#ifndef SCHEDULING_MPI_SCHEDULER_H_
#define SCHEDULING_MPI_SCHEDULER_H_

#ifdef HAVE_MPI

#include "griddingtaskmanager.h"
#include "threadedscheduler.h"

#include <aocommon/queue.h>
#include <aocommon/threadpool.h>
#include <aocommon/uvector.h>

#include <mutex>
#include <thread>
#include <condition_variable>

namespace wsclean {

class MPIScheduler final : public GriddingTaskManager {
 public:
  MPIScheduler(const Settings& settings);
  ~MPIScheduler() final {
    send_task_queue_.Finish();
    Finish();
    send_thread_pool_.FinishParallelExecution();
  }

  /**
   * Main Run function.
   * Either sends the task to another MPI node or runs it locally.
   */
  void Run(GriddingTask&& task,
           std::function<void(GriddingResult&)> finish_callback) final;

  void Finish() final;

  void Start(size_t n_writer_groups) final;

  std::unique_ptr<WriterLock> GetLock(size_t writer_group_index) final {
    // Since WSClean uses a static outputchannel-to-node mapping,
    // synchronisation of writes only needs to happen within a node.
    return local_scheduler_.GetLock(writer_group_index);
  }

 private:
  /**
   * Send a task to a worker node or run it on the master
   */
  void SendToNode(size_t node, std::shared_ptr<GriddingTask> task);

  /**
   * Wait until results are available and push these to the 'ready list'.
   * The loop ends when Finish() is called and all tasks are finished.
   * This function runs in a separate thread.
   */
  void ReceiveLoop();

  /**
   * Gets a node index for executing a (compound) task according
   * to the channel to index mapping.
   * Updates the number of tasks assigned to the node and stores
   * the callback function.
   * @return The index of the node executing the task.
   */
  size_t GetNode(const GriddingTask& task,
                 std::function<void(GriddingResult&)>&& callback);

  /**
   * If any results are available, call the callback functions and remove these
   * results from the ready list.

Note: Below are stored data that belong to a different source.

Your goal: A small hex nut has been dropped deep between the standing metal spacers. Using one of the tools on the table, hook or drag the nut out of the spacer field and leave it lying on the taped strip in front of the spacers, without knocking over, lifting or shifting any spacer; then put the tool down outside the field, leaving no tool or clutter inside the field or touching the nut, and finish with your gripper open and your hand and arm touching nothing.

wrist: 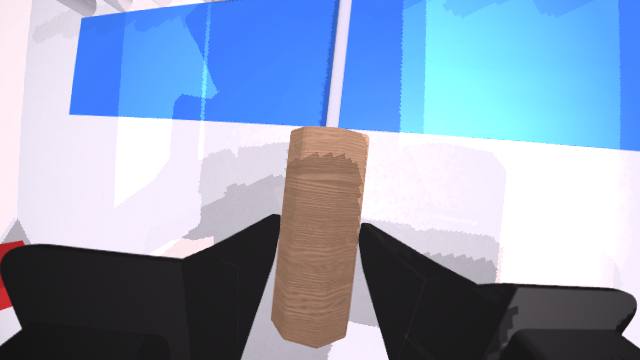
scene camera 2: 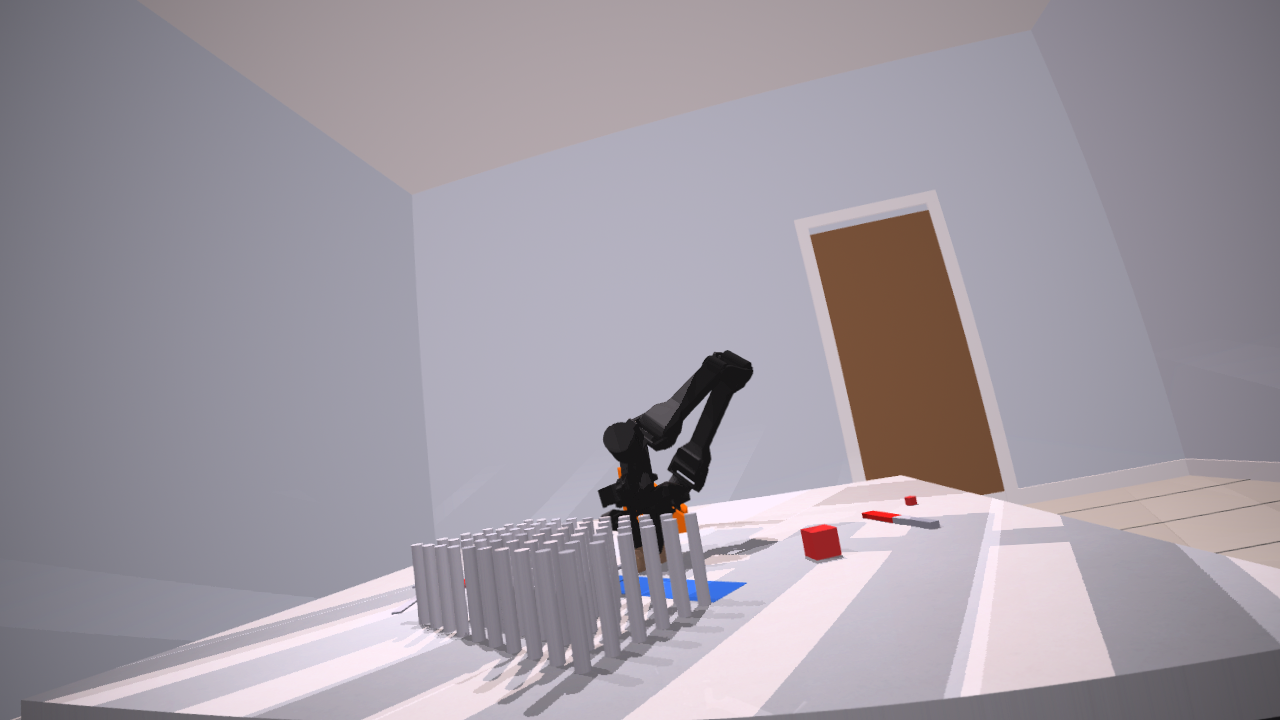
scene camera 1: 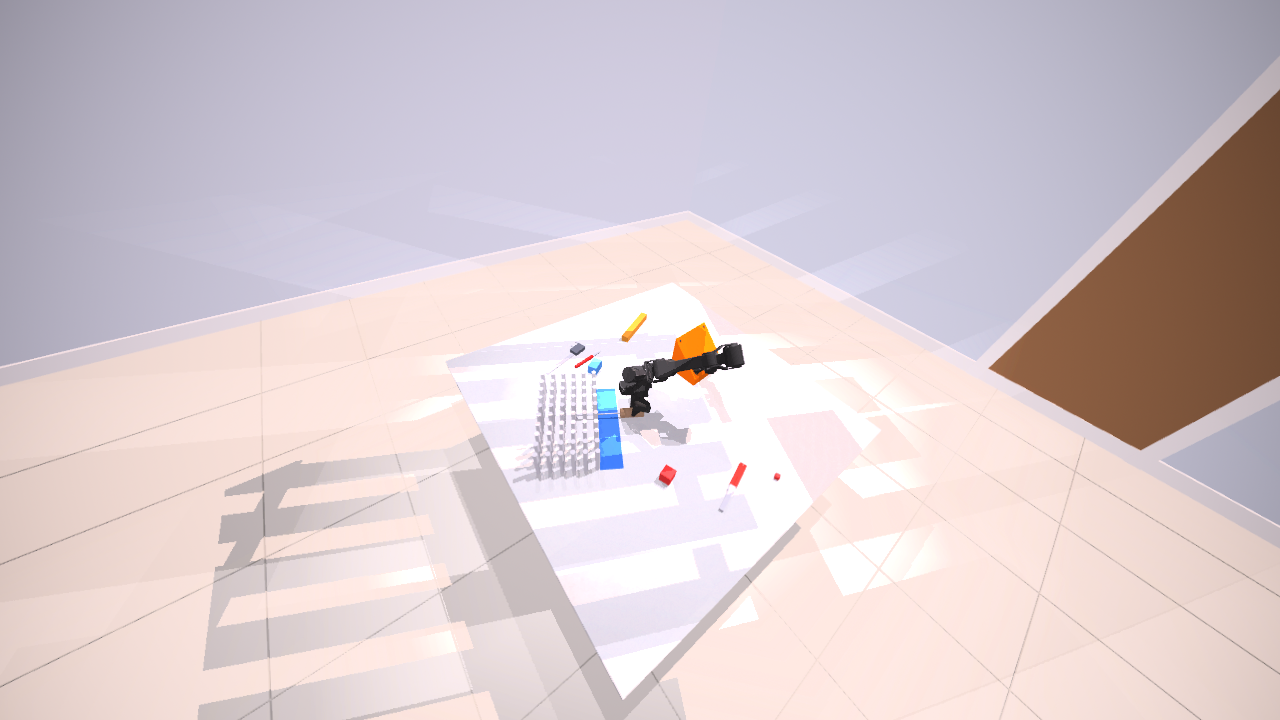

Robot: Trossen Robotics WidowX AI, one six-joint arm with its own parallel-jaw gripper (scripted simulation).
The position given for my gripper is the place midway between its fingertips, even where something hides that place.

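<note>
My gripper (scene camera 2: 649, 557) (scene camera 1: 631, 412) (wrist: 320, 227) is visible to me from both scene cameras and in the wrist view. There is a blue taped strip (scene camera 1: 609, 434) (wrist: 551, 79) too, and I see the strip in scene camera 1 as well as from the wrist.
</note>
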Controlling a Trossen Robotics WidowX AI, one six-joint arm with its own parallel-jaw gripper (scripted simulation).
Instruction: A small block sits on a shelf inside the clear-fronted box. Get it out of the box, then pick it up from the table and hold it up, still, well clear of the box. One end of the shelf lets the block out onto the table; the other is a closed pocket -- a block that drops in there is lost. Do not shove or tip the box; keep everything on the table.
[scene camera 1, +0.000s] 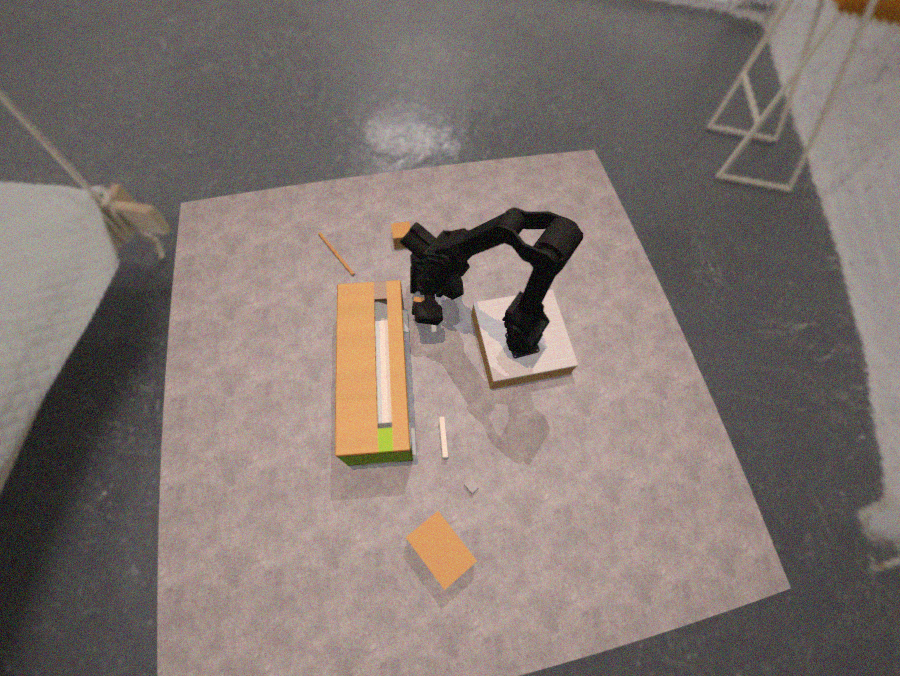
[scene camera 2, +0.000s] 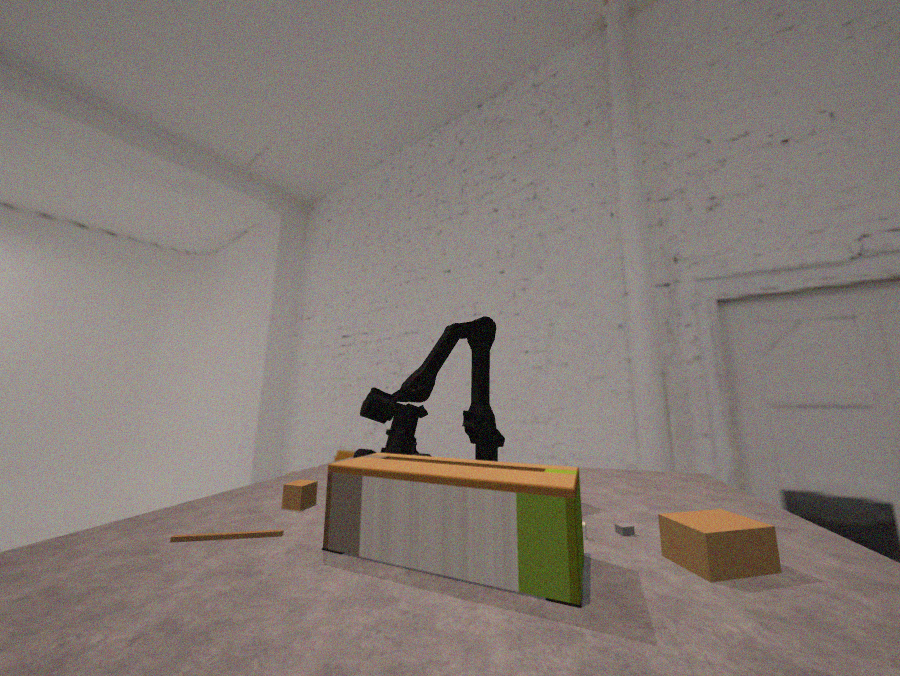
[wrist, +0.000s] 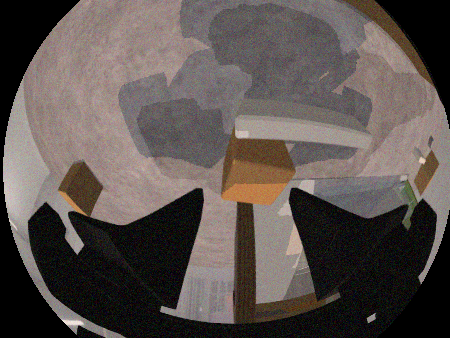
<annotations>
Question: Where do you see my gripper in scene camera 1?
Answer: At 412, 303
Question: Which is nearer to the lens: the thin orange stick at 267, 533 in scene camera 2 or the flat orange block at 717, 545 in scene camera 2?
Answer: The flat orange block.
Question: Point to my gripper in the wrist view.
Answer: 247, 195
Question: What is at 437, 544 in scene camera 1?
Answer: A flat orange block.
</annotations>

This function
   * should be called by the main thread only, so that the user of the MPI
   * scheduler does not need to synchronize.
   *
   * This function is UNSYNCHRONIZED: the caller should
   * hold the mutex locked while calling it.
   */
  void ProcessReadyList_UNSYNCHRONIZED();

  /**
   * Return true if any tasks are still running on worker nodes.
   * Remember that the return value is independent of the state of the
   * main node: when the main node is gridding, it will nevertheless
   * return false if the other nodes are not running tasks.
   *
   * This function is UNSYNCHRONIZED: the caller should
   * hold the mutex locked while calling it.
   */
  bool AWorkerIsRunning_UNSYNCHRONIZED();

  void ProcessGriddingResult(size_t node, size_t body_size);
  /**
   * Stores 'result' in _readyList and updates the available slots of 'node'.
   */
  void StoreResult(GriddingResult&& result, int node);

  bool is_running_ = false;
  bool is_finishing_ = false;
  std::condition_variable notify_;
  std::mutex mutex_;
  std::thread receive_thread_;
  /** Stores results of ready tasks. */
  std::vector<GriddingResult> ready_list_;
  /** Stores callbacks, indexed by task id. */
  std::map<size_t, std::function<void(GriddingResult&)>> callbacks_;

  /**
   * Available execution room for tasks for each node.
   * This is intially set to `room_per_node_` and is reduced/increased as tasks
   * are sent/completed.
   * A compound task; with multiple facets, counts as multiple tasks,
   * with the quantity determined by `task.num_parallel_gridders_`.
   * When room is <= 0 no further tasks are sent until room becomes > 0.
   * The room can become negative if the scheduler has sent more tasks to the
   * node than `room_per_node_` suggests it is capable of executing in parallel.
   * This situation occurs if a compound task is being sent pre-emptively. When
   * the node finishes a task, it can then immediately start with the
   * pre-emptively sent task instead of waiting for a new task. Or even start to
   * process the second in an overlapped manner as the first task starts to
   * complete.
   */
  std::vector<int> available_room_;
  int room_per_node_;
  /** Stores task size, indexed by task id. */
  std::map<size_t, size_t> task_size_;

  /**
   * Prevent more than one concurrent send per node at a time.
   */
  aocommon::UVector<bool> node_is_sending_;

  /**
   * The lower-level local scheduler on an MPI node.
   * Using the threaded scheduler ensures that gridding uses a separate thread.
   */
  ThreadedScheduler local_scheduler_;

  /**
   * Internal task queue to enable sending multiple MPI tasks in parallel.
   */
  aocommon::ThreadPool send_thread_pool_;
  aocommon::TaskQueue<std::function<void()>> send_task_queue_;
};

}  // namespace wsclean

#endif  // HAVE_MPI

#endif  // MPI_SCHEDULER_H